In the statement in commemoration of this year’s FGM Day, the Foundation affirmed that the risk of dying during childbirth increases greatly for both the mother and the infant if the mother has been genitally mutilated, and that interventions on maternal mortality often do not adequately address the problem of female genital mutilation.

“The World Health Organisation FGM obstetric outcome journal 2010 (a collaborative prospective study in six African countries) has established that women with FGM are significantly more likely than those without FGM to have adverse obstetric outcomes, with a significant number having obstructed labour, postpartum haemorrhage and extended hospital stay. Also, FGM is estimated to lead to extra one or two perinatal deaths per hundred deliveries. It is therefore very essential that FGM is not ignored when addressing the problem of maternal mortality in Africa.”

The weight of evidence has informed the foundation’s position that FGM of any type “is a violation of the human rights of women and girls, with proven psychosexual consequences. It is known to cause blood-borne diseases and infection, including painful menstruation and infertility. The risks are evident in the huge number of trauma cases we witness each year, and its eradication calls for urgent attention from all concerned to put a stop to this painful and gruesome practice.”
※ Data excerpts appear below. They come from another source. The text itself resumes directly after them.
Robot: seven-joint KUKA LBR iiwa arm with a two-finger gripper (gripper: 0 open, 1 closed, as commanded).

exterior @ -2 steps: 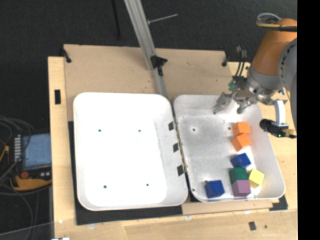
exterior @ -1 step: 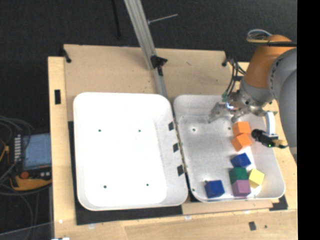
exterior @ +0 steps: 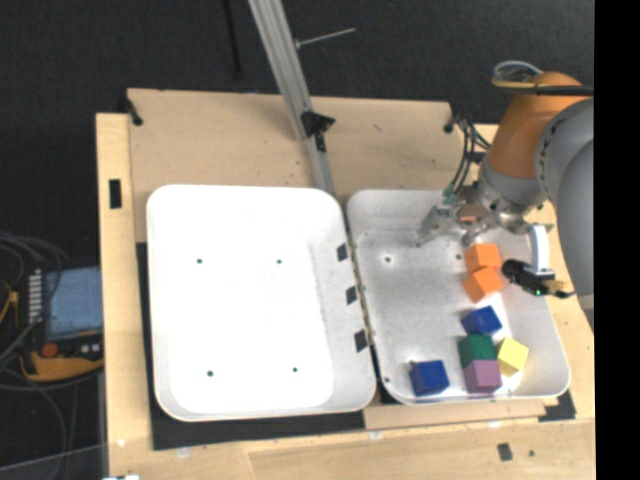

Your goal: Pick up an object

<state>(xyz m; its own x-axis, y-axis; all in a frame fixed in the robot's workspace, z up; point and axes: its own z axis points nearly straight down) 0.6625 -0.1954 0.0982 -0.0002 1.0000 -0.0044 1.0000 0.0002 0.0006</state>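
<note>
Overhead, the grey arm (exterior: 560, 158) with its orange band reaches in from the right, and its gripper (exterior: 455, 220) sits over the upper part of the right bin (exterior: 400, 298); whether its fingers are spread or closed cannot be told, for they are small and blurred against the white floor, and nothing is seen between them. Just below and to the right of the gripper lie two orange cubes (exterior: 484, 270), one touching the other; further down the bin's right side sits a blue cube (exterior: 483, 321), then a green cube (exterior: 477, 349) touching a purple cube (exterior: 482, 374), with a yellow cube (exterior: 512, 354) just beside them on the right; a second, larger blue block (exterior: 429, 378) rests near the bin's lower edge, apart from the cluster. The left bin (exterior: 250, 298) lies alongside, touching the right one along their shared edge.
</note>
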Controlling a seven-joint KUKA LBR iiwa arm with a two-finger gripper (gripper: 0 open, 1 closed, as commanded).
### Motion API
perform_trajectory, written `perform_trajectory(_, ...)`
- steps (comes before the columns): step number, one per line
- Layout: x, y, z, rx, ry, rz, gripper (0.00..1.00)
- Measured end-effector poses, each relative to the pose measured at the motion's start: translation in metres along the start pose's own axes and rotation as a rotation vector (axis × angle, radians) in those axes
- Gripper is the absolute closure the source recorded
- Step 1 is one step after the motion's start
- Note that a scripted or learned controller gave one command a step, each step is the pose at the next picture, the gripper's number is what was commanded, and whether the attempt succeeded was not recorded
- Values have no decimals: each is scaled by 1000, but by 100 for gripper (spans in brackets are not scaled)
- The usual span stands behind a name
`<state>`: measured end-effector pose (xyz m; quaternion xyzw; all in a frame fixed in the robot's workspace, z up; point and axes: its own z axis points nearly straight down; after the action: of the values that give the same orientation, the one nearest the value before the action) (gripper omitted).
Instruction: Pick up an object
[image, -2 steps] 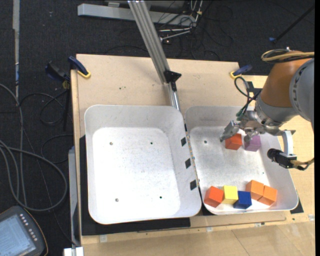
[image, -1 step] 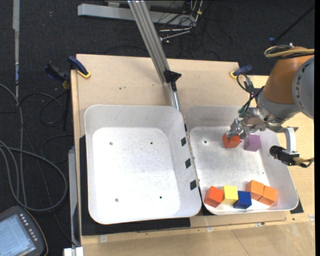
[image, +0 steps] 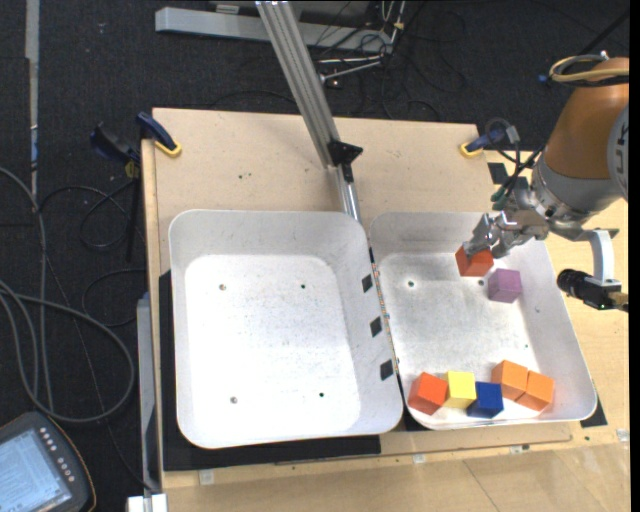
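My gripper (image: 484, 244) hangs over the back of the right bin (image: 560, 330), reaching in from the right. A red-orange block (image: 474, 263) sits between its fingertips, and the fingers are shut on it. A purple block (image: 504, 285) lies on the bin floor just right of and below the held block, apart from it. Along the right bin's front edge lie an orange-red block (image: 430, 391), a yellow block (image: 461, 387), a blue block (image: 487, 400) and two orange blocks (image: 513, 377) (image: 539, 391).
The left bin (image: 180, 300) stands beside the right one, their rims meeting at the middle. A slanted metal pole (image: 310, 95) runs from the top down to the bins' shared back edge. Clamps sit at the bench's back corners.
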<state>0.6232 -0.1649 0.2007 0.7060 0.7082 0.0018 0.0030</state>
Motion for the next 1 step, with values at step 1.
perform_trajectory(1, 0, 1, -16, 4, 1, 1, 100)
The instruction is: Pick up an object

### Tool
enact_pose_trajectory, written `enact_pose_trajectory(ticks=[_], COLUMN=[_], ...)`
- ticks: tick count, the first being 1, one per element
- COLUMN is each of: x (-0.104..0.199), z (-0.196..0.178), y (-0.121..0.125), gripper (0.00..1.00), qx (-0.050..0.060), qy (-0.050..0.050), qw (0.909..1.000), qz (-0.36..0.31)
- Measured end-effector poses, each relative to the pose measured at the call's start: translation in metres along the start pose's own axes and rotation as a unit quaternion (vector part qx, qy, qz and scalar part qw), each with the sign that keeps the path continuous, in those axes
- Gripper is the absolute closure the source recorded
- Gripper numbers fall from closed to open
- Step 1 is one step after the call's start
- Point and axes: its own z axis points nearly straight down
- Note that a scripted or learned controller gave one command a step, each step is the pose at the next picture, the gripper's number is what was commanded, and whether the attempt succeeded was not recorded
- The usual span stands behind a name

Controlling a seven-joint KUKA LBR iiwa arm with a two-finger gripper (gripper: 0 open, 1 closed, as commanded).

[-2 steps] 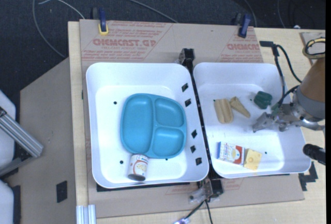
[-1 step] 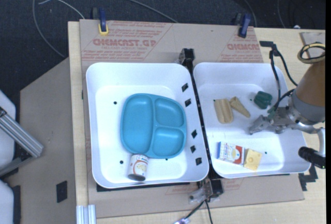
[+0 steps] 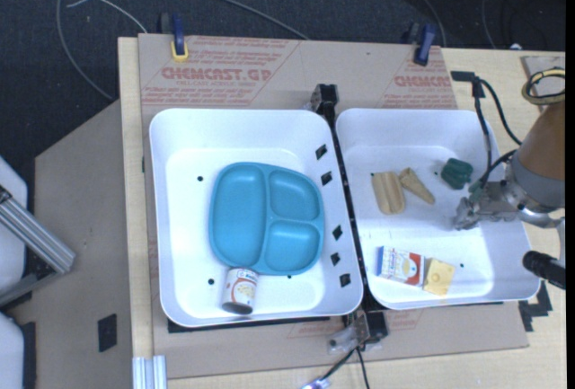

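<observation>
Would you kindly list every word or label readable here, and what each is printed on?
"CHEMCAST GP": red print on the brown board behind the left bin; it repeats behind the right bin, partly legible.
Small can: label too blurred to read.
Small carton: print too small to read.

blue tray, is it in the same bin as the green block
No, the blue tray lies in the left bin, while the green block sits in the right bin.
</observation>
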Motion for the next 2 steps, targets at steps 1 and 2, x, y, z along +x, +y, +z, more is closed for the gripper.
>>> enact_pose_trajectory(ticks=[1, 2], x=[-0.006, -0.006], z=[-0.059, -0.113], y=[0.008, 0.009], gripper=[1.00, 1.00], qx=[-0.003, -0.003], qy=[-0.002, -0.002], qw=[1.0000, 1.0000], qz=[0.000, 0.000])
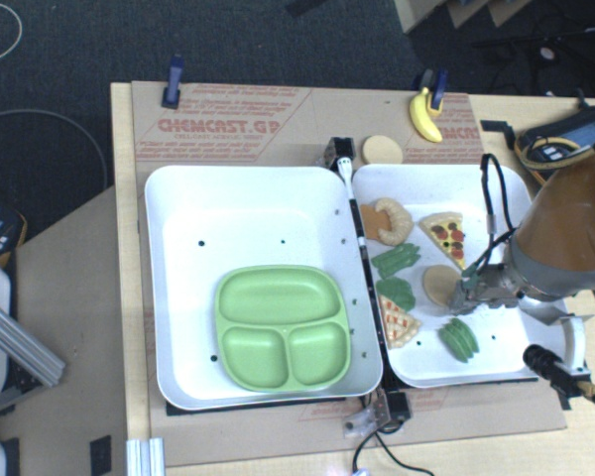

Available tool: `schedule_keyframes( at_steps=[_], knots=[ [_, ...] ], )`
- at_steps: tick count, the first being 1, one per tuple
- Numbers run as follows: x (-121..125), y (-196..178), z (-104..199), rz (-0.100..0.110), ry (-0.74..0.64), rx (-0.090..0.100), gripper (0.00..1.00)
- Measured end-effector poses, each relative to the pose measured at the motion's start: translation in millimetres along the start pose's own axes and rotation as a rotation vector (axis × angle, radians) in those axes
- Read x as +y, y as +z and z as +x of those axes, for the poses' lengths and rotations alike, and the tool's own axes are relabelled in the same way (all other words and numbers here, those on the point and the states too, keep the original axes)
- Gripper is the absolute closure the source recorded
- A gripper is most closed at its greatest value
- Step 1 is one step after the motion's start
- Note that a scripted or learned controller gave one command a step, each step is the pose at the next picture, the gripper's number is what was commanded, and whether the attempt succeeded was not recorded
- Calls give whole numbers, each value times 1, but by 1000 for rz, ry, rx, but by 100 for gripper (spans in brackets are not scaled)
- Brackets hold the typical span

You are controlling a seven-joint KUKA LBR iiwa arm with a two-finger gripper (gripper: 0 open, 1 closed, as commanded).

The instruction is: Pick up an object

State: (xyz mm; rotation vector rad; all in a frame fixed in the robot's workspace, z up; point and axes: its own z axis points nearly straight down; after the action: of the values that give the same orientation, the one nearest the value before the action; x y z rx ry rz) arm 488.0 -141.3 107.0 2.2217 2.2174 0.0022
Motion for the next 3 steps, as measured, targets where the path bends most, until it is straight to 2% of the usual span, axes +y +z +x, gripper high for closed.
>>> schedule_keyframes(
  at_steps=[1,2,3],
  knots=[
    [44,-83,79,-9,-13,3,100],
    [-5,-80,165,9,-11,6,100],
    [-8,-170,214,-7,-10,5,100]
  ],
)
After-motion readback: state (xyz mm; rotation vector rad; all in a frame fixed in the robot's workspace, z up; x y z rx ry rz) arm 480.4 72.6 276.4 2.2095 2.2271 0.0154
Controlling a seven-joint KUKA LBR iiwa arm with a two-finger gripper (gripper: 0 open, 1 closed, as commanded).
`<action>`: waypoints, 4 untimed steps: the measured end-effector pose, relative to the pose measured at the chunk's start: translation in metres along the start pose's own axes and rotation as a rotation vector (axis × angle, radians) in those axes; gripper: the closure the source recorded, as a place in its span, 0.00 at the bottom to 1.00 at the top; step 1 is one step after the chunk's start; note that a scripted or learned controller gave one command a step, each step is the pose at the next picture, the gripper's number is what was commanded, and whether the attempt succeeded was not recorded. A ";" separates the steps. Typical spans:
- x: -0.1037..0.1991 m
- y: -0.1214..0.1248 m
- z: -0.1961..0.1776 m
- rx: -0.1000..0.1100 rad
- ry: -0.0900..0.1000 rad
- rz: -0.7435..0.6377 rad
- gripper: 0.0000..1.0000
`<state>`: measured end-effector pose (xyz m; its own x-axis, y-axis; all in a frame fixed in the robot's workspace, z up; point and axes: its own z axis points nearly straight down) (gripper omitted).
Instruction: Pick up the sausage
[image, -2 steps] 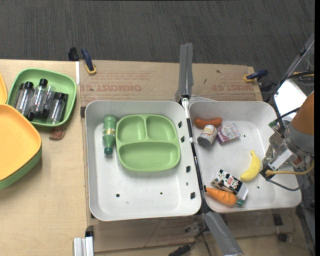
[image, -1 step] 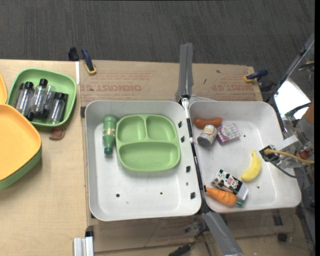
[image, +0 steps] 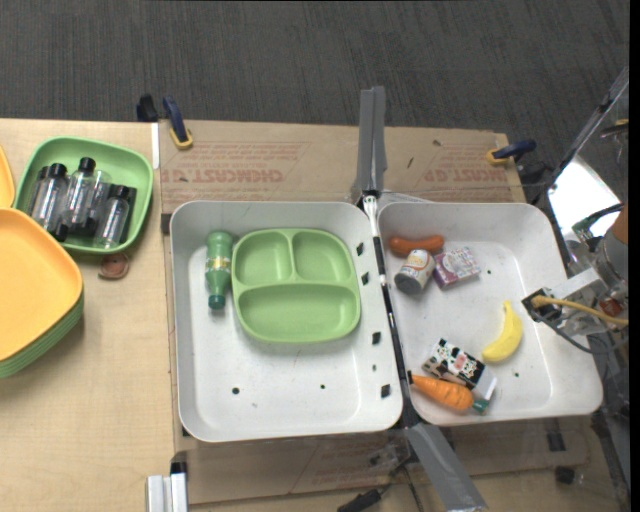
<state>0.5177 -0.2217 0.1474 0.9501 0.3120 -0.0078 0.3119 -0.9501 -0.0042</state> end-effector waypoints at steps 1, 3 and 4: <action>-0.001 0.000 -0.008 0.002 -0.004 -0.003 1.00; -0.002 0.000 -0.022 0.007 -0.013 -0.008 1.00; -0.002 0.000 -0.030 0.009 -0.017 -0.011 1.00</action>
<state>0.5154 -0.2220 0.1774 0.9464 0.3220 -0.0247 0.3218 -0.9467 -0.0133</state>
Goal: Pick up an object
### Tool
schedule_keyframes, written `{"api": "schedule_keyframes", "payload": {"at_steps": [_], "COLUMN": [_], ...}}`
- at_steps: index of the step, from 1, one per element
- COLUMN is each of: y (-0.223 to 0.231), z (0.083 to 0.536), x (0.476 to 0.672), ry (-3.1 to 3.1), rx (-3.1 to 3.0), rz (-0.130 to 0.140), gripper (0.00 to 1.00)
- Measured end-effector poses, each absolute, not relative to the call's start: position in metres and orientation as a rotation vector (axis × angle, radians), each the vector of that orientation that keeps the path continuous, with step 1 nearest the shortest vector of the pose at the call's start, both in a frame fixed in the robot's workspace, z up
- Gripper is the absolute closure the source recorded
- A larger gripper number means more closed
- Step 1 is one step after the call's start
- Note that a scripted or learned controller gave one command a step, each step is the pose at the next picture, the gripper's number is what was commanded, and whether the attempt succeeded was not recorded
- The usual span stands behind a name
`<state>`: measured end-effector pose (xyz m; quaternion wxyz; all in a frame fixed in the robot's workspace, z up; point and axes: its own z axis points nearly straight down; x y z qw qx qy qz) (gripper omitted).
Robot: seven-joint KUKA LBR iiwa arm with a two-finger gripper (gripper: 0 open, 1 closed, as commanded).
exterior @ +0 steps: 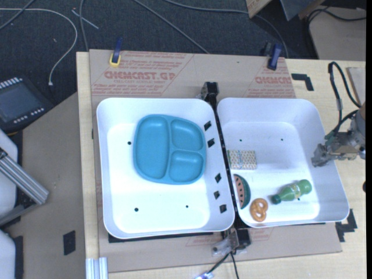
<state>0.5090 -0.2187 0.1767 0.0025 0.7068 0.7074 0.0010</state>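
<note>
The gripper (323, 156) sits at the right bin's (302, 112) right rim — finger state unreadable; green bottle (292, 192), pretzel (258, 209), watermelon slice (241, 190) lie well apart inside; left bin (116, 173) holds a blue divided plate (170, 149).

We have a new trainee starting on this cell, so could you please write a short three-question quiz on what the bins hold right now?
1. True or false: the blue divided plate lies in the right bin.
2. Multiple choice: which item lies nearest the front right corner of the right bin? A) the green bottle B) the watermelon slice C) the patterned sponge
3. Fill in: the pretzel lies between the watermelon slice and the green ____.

Key: 1 false, it lies in the left bin; 2 A; 3 bottle.
</note>
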Motion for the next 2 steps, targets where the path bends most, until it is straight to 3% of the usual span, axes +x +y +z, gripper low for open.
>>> {"api": "schedule_keyframes", "payload": {"at_steps": [1, 2], "y": [-0.215, -0.215], "z": [0.239, 0.261], "x": [0.515, 0.516], "ry": [2.219, 2.220], "rx": [2.213, 2.216], "rz": [0.005, 0.003], "gripper": [1.00, 1.00]}}
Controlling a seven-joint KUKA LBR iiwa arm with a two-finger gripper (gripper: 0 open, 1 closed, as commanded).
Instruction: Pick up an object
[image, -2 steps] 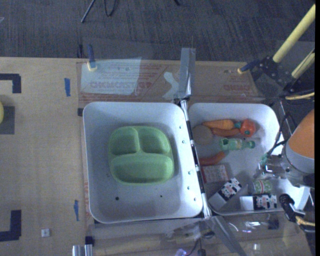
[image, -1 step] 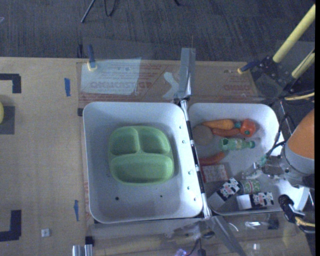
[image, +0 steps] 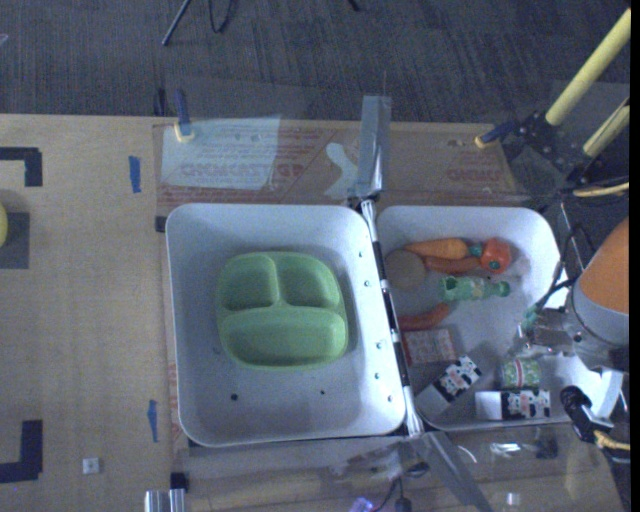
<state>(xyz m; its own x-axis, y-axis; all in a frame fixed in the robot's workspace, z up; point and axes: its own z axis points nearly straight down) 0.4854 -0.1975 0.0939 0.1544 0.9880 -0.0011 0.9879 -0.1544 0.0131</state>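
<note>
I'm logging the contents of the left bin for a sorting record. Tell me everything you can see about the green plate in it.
The green plate is a rounded-square divided plate, light green and matte, likely plastic. Raised ridges split it into three compartments: two smaller ones on the far side and one wide one on the near side. It lies flat, right side up, near the middle of the left bin, resting on the white floor apart from the walls. Nothing sits in its compartments, and nothing else touches it.

Dim bluish light, soft focus, mild glare
</note>
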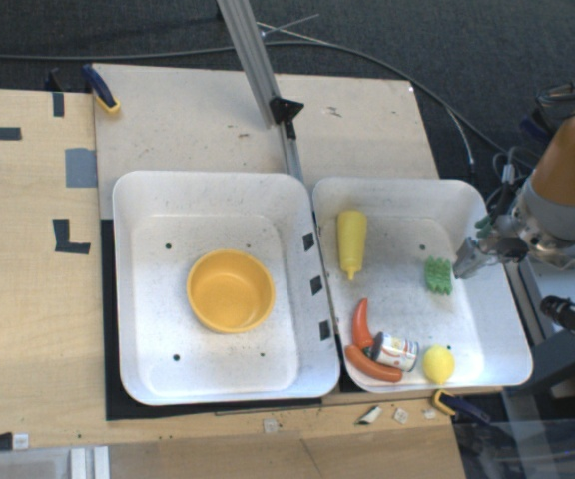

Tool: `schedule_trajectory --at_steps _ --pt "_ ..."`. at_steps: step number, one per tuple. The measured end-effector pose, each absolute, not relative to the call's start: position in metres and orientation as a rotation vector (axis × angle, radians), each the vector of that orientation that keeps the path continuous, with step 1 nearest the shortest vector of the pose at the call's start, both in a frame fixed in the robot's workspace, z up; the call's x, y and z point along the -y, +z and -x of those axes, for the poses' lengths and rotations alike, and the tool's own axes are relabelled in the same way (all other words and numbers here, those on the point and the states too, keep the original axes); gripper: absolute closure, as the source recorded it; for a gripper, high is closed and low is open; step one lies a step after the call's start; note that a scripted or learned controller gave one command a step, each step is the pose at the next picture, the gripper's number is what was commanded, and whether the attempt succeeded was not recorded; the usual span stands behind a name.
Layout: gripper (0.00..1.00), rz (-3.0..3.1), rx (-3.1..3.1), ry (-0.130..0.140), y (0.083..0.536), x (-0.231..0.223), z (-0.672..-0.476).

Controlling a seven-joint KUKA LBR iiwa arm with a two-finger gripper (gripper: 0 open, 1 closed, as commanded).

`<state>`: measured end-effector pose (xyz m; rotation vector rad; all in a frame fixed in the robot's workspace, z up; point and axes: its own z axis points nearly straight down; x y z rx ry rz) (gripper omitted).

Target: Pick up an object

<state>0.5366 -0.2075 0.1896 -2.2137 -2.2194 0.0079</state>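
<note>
Pale wood worktop (pixel 28 267), two white bins. End effector (pixel 467 263) at right bin's (pixel 487 362) right side, beside green block (pixel 438 275); grip state unclear. Best move, I judge: centre above block, descend straight, clear of bin wall.

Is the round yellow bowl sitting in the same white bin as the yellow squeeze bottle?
No, the round yellow bowl sits in the left white bin, while the yellow squeeze bottle lies in the right white bin.

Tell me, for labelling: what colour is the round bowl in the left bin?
Yellow-orange bowl, camera view.
</note>
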Motion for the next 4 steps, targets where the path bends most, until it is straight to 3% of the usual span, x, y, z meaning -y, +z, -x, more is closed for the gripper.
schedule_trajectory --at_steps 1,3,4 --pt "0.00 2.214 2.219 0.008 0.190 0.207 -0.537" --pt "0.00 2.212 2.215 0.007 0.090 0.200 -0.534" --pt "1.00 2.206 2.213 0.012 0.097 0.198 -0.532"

The Foundation therefore called on government and all stakeholders in maternal, newborn and child health to pay greater attention to FGM and enforce the corrective measures embarked upon in the past few years in addressing practice.
“Advocacy and sensitization programs must continue and legislations at the federal and state levels outlawing all forms of FGM should be enforced; other gaps that aid in the perpetration of the practice in Africa should be addressed as part of a holistic approach to women’s and children’s health,” the Foundation said.